The world of machine learning is not new, and there are numerous machine learning model types out there. Different models work in a different way. There are a few heuristics which can help you to select the model type for the case. However, a typical approach is beautiful and simple: for every task at hand, try all the models which seem reasonable (see below) and see what works the best.
Currently, TrendSpider supports the following types of machine learning models:
- Naive Bayes (complexity of 1 at a scale of 1 to 4)
- Logistic Regression (complexity 2/4)
- K-Nearest Neighbors (complexity 3/4)
- Random Forest (complexity 4/4)
These models have different complexity. Random Forest is the most complex and powerful of them. Naive Bayes is the most simple. The word “powerful” is the key here, and it’s a double-edged sword. The more powerful the model is, the more complex patterns it can capture. For example, linear models can only capture simplest forms of relationships. Complex models like RF can easily do things like “if A and B, or C and not D, or if E and F and G”. That’s the good edge of a sword here.
However, no model can tell which patterns are “true” and which are just noise. Powerful models are way more prone to learning random noise, if applied to inputs which carry no “true” pattern which is easier to detect. That’s the edge of a sword you did not want, but it’s here.
The less powerful the model is, the more forgiving it is when it comes to noisy data. A simple model will tell you straight when it can’t identify any clear relation, should you give it noisy data. A complex model will try hard and find patterns anyways. Even if no truly persistent patterns exist, the model will find something. That’s an inaccurate analogy, but you can think of that as LLM hallucinating (and LLM are damn complex models).
The critical thing to understand is that models deal with numbers. They have no feelings and they don’t really “know” what you’re doing here. “True persistent pattern” is a concept invented by humans, and the machine learning model per se can’t operate with big abstract ideas like that. Models can do numbers, that’s it.
A general advice when picking a model is as follows.
- If you know what you’re doing then devote significant effort to feature engineering and go with the simplest models possible.
- If you don’t really know what you’re doing, then use medium-to-complex models and prepare to do a lot of grinding (train-backtest-discard) to compensate for the lack of knowledge.
3.1 Naive Bayes (model complexity: 1 of 4)
This model will base its predictions on signals from your inputs assuming that inputs are not correlated with each other. It can be a good idea to use this model, should you use a set of indicators which are very different in their nature (i.e., one momentum indicator, one volume indicator, one derivative like “speed of indicator change”).

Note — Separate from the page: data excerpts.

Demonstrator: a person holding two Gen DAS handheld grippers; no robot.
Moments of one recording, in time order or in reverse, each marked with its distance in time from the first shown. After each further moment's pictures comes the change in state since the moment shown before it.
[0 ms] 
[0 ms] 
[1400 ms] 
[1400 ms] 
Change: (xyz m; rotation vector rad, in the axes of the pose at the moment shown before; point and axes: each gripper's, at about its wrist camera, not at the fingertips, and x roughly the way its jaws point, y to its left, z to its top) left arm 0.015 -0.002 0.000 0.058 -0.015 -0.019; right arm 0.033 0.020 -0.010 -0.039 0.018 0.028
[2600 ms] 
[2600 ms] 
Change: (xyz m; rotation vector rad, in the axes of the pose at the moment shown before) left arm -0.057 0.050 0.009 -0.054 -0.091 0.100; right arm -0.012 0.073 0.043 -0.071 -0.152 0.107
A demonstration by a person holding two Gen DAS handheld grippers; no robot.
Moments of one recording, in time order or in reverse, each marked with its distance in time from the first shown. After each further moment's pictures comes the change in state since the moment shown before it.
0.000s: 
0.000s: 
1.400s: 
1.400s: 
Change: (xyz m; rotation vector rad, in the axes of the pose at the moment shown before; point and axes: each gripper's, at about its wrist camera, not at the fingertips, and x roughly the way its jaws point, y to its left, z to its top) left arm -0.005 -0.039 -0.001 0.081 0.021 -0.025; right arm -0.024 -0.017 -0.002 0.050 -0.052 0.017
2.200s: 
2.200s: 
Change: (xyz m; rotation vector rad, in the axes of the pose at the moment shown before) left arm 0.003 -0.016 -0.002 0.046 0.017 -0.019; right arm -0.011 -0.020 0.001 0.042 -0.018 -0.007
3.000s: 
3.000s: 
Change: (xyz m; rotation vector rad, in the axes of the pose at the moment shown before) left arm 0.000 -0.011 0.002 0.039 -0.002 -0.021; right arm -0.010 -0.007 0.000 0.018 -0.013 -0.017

Use this model if you believe that your signal can be captured by conditions like "if at least 3 of 5 inputs (independently) signal Entry".
3.2 Logistic regression (complexity: 2 of 4)

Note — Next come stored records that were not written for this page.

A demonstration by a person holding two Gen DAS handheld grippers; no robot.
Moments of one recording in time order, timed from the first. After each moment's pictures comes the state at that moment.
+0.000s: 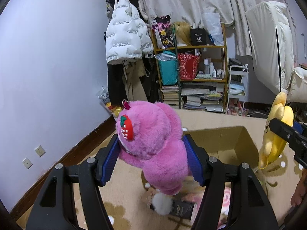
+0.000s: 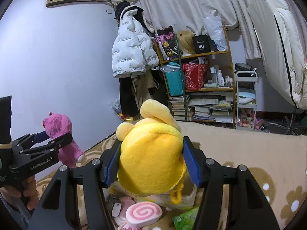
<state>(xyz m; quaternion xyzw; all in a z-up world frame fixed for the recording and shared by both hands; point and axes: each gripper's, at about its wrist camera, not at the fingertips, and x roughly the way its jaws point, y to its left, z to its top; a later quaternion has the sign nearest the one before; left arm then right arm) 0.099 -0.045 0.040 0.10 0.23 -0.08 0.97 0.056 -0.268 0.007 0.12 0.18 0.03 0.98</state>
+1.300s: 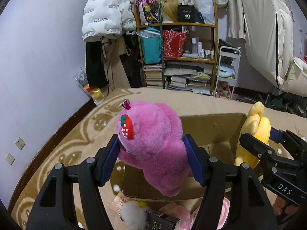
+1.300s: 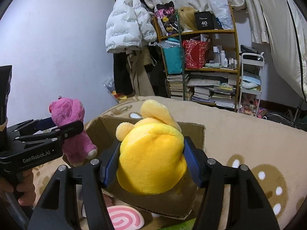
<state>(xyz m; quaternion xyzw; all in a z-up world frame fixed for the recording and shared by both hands) 0.168 -0.094 -0.030 0.09 0.31 -0.13 0.94 0.125 -0.275 -0.060 0.10 0.26 0.03 0.96</state>
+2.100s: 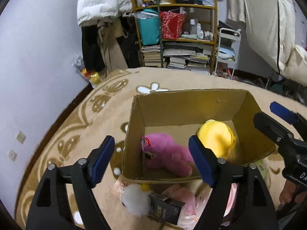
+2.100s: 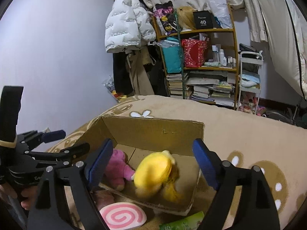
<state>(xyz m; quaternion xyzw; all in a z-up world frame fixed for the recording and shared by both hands) 0.173 -0.090 -0.048 0.10 0.37 -0.13 0.91 0.116 -0.279 -0.053 0.12 0.26 0.03 0.96</state>
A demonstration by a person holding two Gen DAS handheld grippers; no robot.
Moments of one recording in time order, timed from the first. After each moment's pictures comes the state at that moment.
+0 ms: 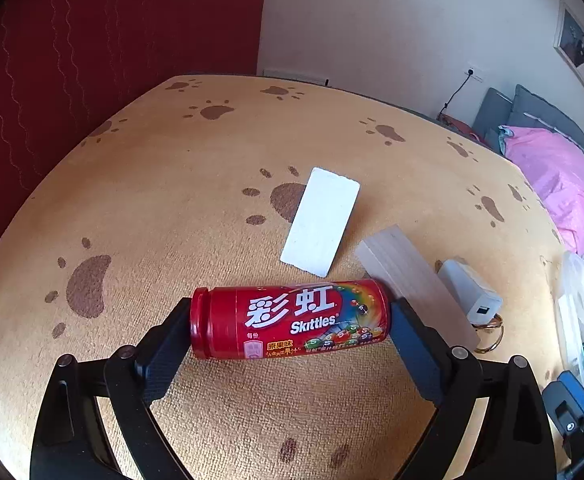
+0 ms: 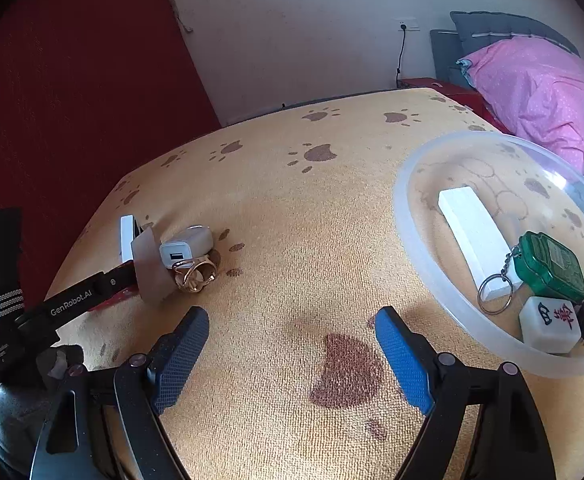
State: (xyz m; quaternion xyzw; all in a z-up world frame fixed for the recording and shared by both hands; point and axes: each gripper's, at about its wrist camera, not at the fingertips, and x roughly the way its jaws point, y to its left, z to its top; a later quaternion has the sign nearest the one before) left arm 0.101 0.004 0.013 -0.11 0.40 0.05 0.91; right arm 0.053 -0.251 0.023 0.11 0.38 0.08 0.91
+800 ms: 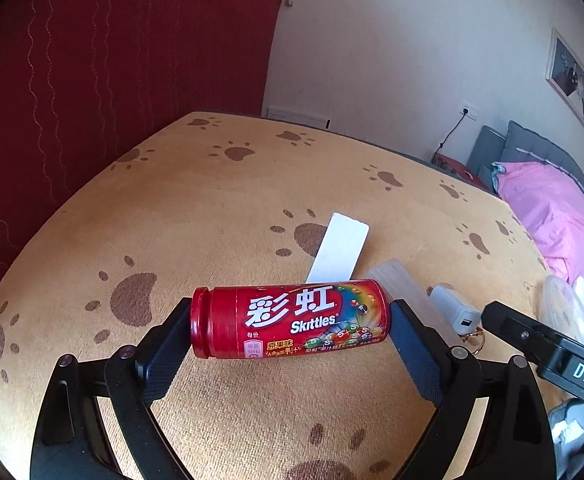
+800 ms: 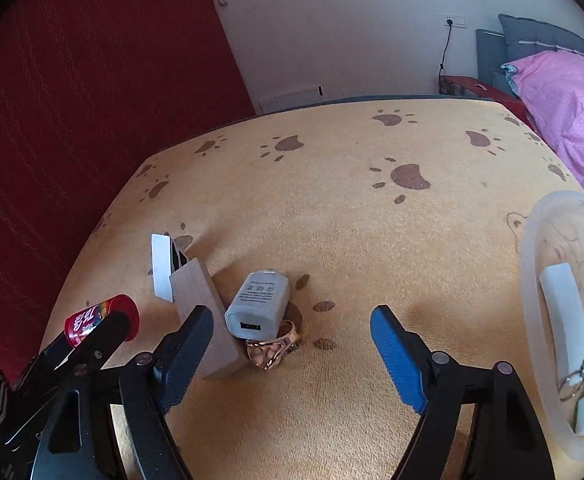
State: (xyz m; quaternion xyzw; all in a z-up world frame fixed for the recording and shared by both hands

This model will base its predictions on signals from your inputs assuming that inputs can have correlations and dependencies with each other, but these dependencies are rather simple. Use this model if you believe that your signal can be captured by rather simple (linear) relations between your inputs.
3.3 K-nearest neighbors (complexity: 3 of 4)
KNN is easily explained in an example. Assume we have a bunch of candles (training data set) and for each of them we know whether we want it to be a signal or not. Assume we mark “signal candles” green and “no signal candles” red.
Assume we only have 2 inputs for the model: RSI and MFI. If so, then we can paint our entire training data set on a chart, where Y = RSI and X = MFI. Every candle will look like a dot on this chart, with X = “MFI value at this candle” and Y = “RSI at this candle”. Here’s a chart like that.
Any time KNN model needs to make a prediction for a new candle (see the black dot), it checks K dots which are the nearest neighbors to the new candle on this chart. In the picture above, violet lines illustrate which neighbors will be selected for K=5.
It then checks what portion of these were marked as “signal”. This “portion” value will be the resulting confidence for the signal on the new candle. In the picture above, it will be ⅘ = 80%.
KNN is harder to grasp when it comes to more than 3 inputs (i.e., for 7 inputs we’re talking 7-dimensional space for KNN), but the general idea remains.
3.1 Random Forest (complexity: 4 of 4)
Random Forest is an ensemble based model, meaning that every RF model consists of a number of smaller models. These smaller models are named Decision Trees. Hence the "Forest". Beautiful, right?
During training, the RF model creates multiple decision trees, by randomly picking different parts of the learning data set and building an "if-then" tree for it. This tree derives proper signals from this given subset of data. So each tree looks at its own portion of data and learns how to make decisions based on the patterns it finds.
When it's time to generate signals, all the decision trees analyze the data at hand and vote. The most common suggestion is taken as the final answer. The amount of trees voted "there's a signal" defines the overall model's confidence.
Parameters of RF models are things like “amount of trees it can grow”, “max complexity of every tree” and then there are more in-depth parameters which you should figure out yourself.